## What the task asks
Only the lines running from the line with "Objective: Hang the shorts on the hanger" to the end of the listing below should be copied, exactly, without pictures.

## Information supplied

◇ ◇ ◇ ◇ ◇ ◇ ◇

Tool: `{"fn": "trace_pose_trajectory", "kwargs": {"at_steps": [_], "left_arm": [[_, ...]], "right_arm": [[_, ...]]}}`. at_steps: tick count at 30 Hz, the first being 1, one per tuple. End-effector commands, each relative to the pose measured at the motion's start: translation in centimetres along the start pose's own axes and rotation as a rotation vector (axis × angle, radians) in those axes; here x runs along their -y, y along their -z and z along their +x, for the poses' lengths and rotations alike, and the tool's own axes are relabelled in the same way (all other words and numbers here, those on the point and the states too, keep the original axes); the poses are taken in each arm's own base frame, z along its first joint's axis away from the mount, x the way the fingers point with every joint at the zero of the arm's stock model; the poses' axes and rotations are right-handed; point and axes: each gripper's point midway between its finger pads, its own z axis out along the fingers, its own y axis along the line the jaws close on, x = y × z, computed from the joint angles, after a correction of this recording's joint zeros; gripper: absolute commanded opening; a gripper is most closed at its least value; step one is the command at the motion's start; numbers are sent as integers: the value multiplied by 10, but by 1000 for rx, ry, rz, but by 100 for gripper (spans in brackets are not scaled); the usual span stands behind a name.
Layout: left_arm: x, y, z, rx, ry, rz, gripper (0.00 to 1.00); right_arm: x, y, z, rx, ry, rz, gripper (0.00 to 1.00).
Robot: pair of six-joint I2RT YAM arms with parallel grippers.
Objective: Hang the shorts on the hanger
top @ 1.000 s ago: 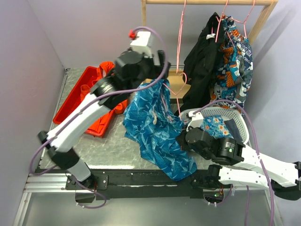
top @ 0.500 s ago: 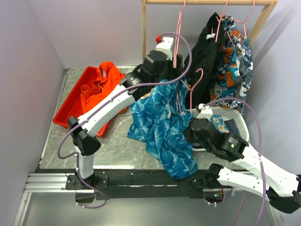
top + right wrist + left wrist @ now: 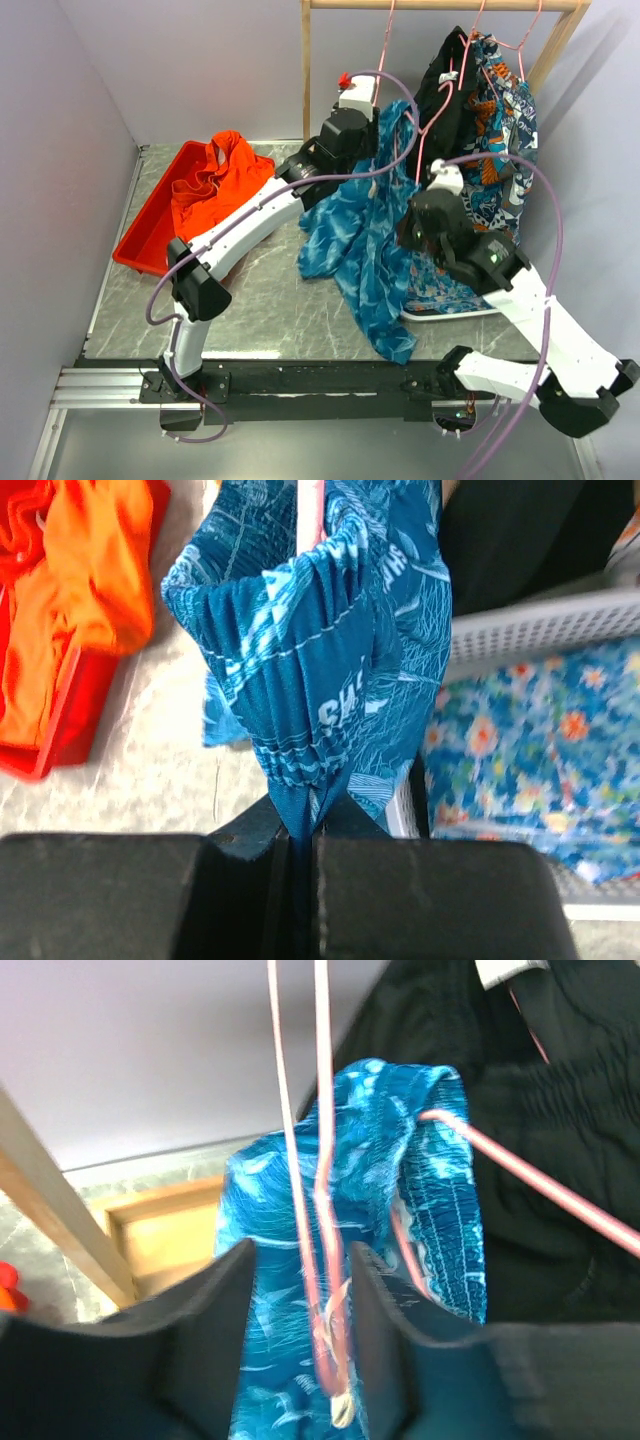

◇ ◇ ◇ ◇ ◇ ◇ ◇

## Task answer
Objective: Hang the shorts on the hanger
top @ 1.000 s ago: 
top @ 0.500 s ago: 
top + right wrist + left wrist @ now: 

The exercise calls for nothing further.